* _YOUR ASSIGNMENT_
Write out only the final part of the records below. It begins with the line that contains "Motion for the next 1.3" and ends with the last line.

BEGIN

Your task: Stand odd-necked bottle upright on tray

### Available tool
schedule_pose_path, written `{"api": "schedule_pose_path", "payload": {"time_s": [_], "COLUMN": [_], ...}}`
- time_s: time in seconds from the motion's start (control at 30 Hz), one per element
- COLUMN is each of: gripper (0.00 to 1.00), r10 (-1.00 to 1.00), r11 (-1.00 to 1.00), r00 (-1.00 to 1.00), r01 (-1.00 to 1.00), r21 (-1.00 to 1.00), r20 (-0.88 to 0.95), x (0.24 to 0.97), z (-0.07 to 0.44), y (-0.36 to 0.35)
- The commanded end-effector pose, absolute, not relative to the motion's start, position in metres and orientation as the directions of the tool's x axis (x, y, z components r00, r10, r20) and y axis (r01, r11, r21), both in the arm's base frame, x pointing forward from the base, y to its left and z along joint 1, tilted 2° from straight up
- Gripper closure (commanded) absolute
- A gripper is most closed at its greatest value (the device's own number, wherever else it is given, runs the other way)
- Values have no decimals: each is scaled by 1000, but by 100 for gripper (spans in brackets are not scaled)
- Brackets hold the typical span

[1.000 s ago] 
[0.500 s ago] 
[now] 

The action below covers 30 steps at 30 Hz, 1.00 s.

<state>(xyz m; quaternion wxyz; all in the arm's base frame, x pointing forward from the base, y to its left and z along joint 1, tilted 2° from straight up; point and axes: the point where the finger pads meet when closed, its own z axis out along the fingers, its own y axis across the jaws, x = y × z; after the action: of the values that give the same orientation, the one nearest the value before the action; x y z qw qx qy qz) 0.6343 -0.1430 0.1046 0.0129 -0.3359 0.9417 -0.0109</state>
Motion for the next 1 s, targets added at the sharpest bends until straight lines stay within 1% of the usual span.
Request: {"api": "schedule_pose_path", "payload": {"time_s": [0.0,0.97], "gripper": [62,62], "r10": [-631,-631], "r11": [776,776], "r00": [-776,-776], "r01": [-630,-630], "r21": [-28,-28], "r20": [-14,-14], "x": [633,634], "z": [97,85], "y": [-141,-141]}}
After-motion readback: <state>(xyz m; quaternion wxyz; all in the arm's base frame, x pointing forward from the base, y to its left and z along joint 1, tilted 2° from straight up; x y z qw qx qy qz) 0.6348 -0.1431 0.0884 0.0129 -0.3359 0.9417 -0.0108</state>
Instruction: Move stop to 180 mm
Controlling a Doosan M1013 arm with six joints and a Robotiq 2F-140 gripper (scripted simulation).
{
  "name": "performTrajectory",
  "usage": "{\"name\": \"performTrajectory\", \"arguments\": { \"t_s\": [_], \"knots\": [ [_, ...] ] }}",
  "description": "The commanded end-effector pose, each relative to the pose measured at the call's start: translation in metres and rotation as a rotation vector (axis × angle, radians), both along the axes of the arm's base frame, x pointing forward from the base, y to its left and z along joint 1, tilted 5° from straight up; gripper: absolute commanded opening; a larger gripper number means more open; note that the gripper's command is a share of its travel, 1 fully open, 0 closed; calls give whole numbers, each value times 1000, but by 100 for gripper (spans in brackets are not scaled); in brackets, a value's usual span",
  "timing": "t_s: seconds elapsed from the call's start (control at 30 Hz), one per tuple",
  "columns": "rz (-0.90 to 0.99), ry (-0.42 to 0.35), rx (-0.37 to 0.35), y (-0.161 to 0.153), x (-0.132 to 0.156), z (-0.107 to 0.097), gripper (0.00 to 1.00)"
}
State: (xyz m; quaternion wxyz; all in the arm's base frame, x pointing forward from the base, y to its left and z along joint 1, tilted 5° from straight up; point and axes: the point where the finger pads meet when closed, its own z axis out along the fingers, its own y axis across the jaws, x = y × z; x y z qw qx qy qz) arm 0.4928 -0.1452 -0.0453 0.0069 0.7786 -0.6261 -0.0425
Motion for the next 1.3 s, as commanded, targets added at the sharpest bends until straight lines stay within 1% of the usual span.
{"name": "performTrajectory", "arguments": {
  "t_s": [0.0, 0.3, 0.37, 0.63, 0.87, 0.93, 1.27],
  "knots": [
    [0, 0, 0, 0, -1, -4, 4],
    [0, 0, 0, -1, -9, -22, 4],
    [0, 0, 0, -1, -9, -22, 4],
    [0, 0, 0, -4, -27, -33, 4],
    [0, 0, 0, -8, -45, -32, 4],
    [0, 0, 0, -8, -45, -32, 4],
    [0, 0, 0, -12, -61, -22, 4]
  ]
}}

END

* _FINISHED TASK_
Motion for the next 1.3 s, as commanded, targets added at the sharpest bends until straight lines stay within 1% of the usual span.
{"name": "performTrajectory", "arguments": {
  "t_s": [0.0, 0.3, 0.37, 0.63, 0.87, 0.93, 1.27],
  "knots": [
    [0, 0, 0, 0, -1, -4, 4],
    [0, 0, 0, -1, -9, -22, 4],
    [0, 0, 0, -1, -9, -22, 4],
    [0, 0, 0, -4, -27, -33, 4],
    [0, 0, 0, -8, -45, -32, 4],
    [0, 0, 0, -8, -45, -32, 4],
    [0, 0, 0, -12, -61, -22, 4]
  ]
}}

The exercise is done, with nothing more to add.